* How to complete this task *
Your task is to copy each line of the material below that includes "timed".

* Information *

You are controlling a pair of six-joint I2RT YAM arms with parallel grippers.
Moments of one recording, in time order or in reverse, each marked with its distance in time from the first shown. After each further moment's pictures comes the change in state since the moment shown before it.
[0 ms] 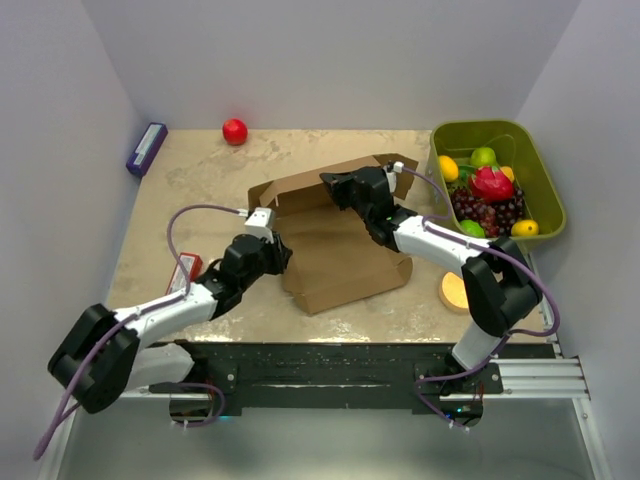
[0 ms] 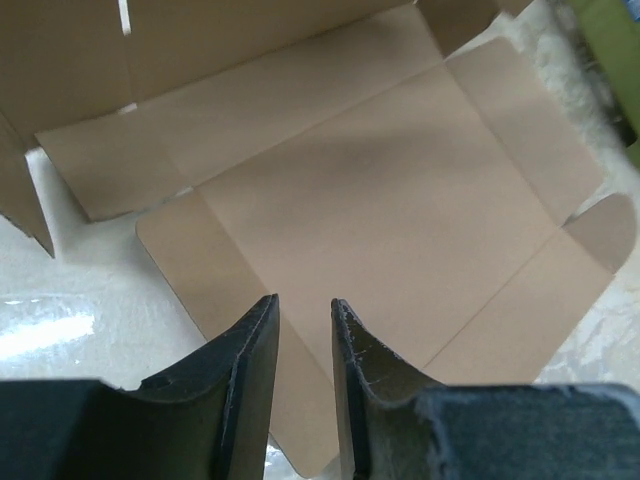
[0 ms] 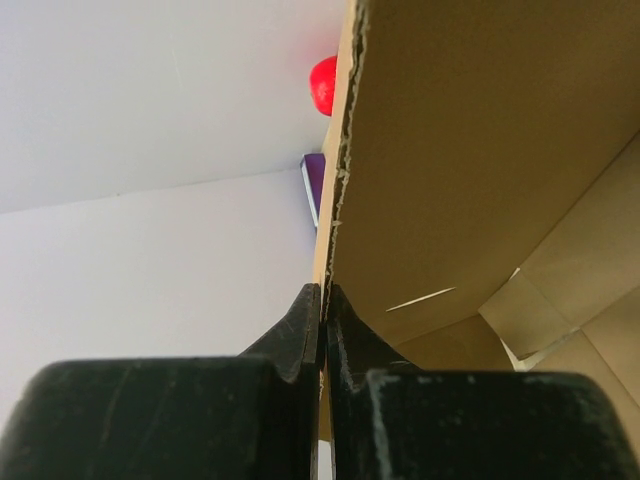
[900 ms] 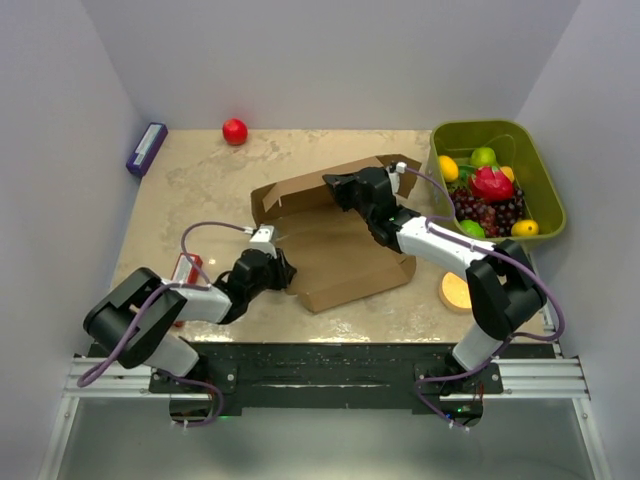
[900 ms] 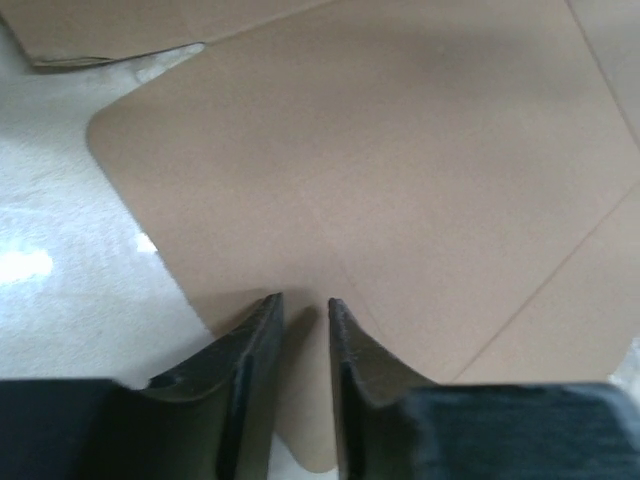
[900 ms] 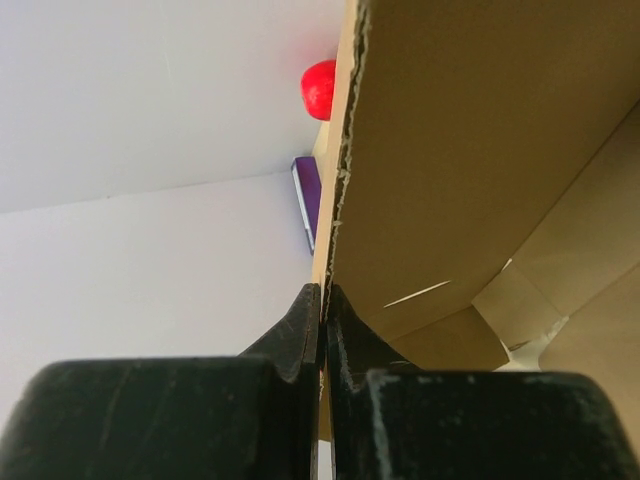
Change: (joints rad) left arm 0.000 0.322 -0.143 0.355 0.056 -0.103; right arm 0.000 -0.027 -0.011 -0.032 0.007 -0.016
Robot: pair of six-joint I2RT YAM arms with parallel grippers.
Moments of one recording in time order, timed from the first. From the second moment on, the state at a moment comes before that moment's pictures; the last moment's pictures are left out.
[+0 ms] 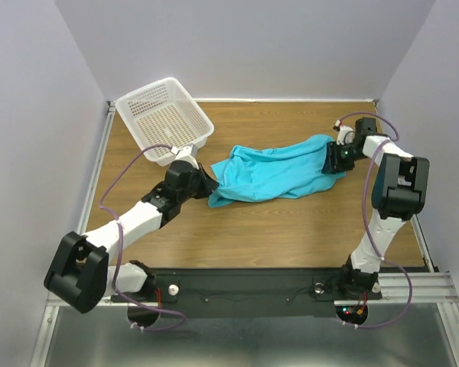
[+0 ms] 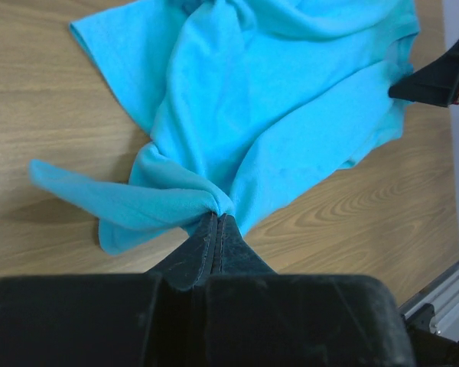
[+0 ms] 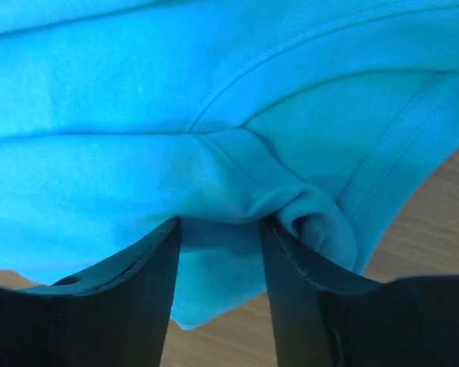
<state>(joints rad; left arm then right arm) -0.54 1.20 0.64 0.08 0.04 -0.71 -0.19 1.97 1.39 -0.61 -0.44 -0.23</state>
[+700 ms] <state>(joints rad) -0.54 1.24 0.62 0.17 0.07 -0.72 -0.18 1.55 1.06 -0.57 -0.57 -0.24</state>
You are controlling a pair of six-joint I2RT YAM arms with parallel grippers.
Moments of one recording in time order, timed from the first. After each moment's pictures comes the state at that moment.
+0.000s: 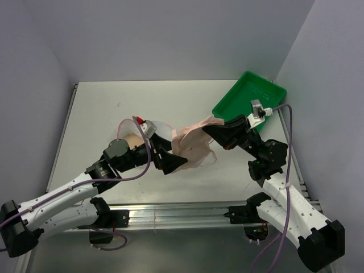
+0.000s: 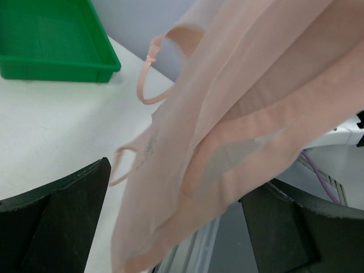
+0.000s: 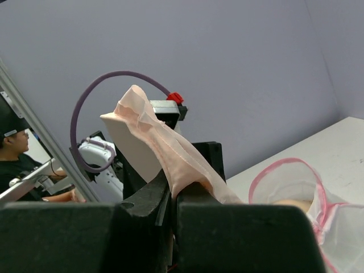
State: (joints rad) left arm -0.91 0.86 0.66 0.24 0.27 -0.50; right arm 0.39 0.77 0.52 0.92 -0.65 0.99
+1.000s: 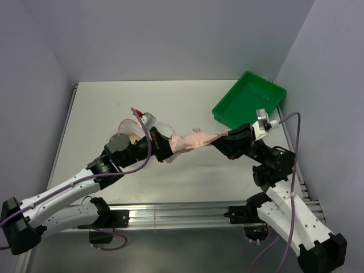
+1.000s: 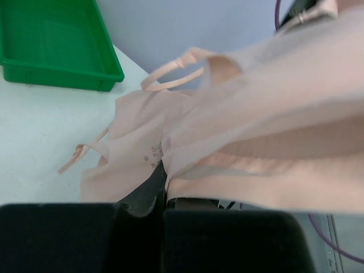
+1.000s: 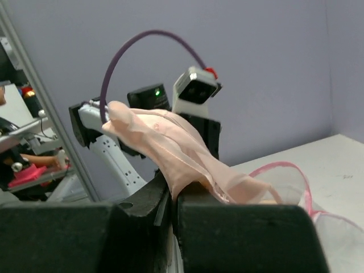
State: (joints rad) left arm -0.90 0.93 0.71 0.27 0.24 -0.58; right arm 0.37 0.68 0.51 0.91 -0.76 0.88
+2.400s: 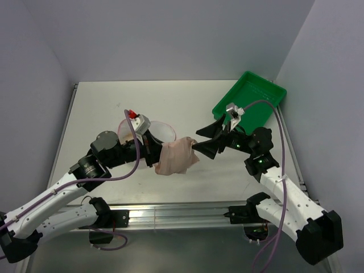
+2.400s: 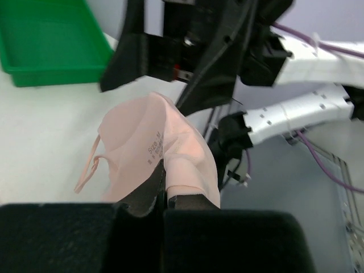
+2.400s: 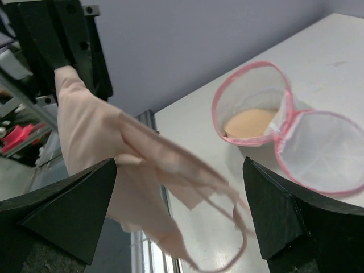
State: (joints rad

* Problem solution *
Moments of one recording in time order, timed from the first. From the second moment on, the state at a moment comes before that moment's pictures; the last moment's pictures are left out.
Moments of one recording in time order, timed from the first. After each moment's pictures comes the state at that moment.

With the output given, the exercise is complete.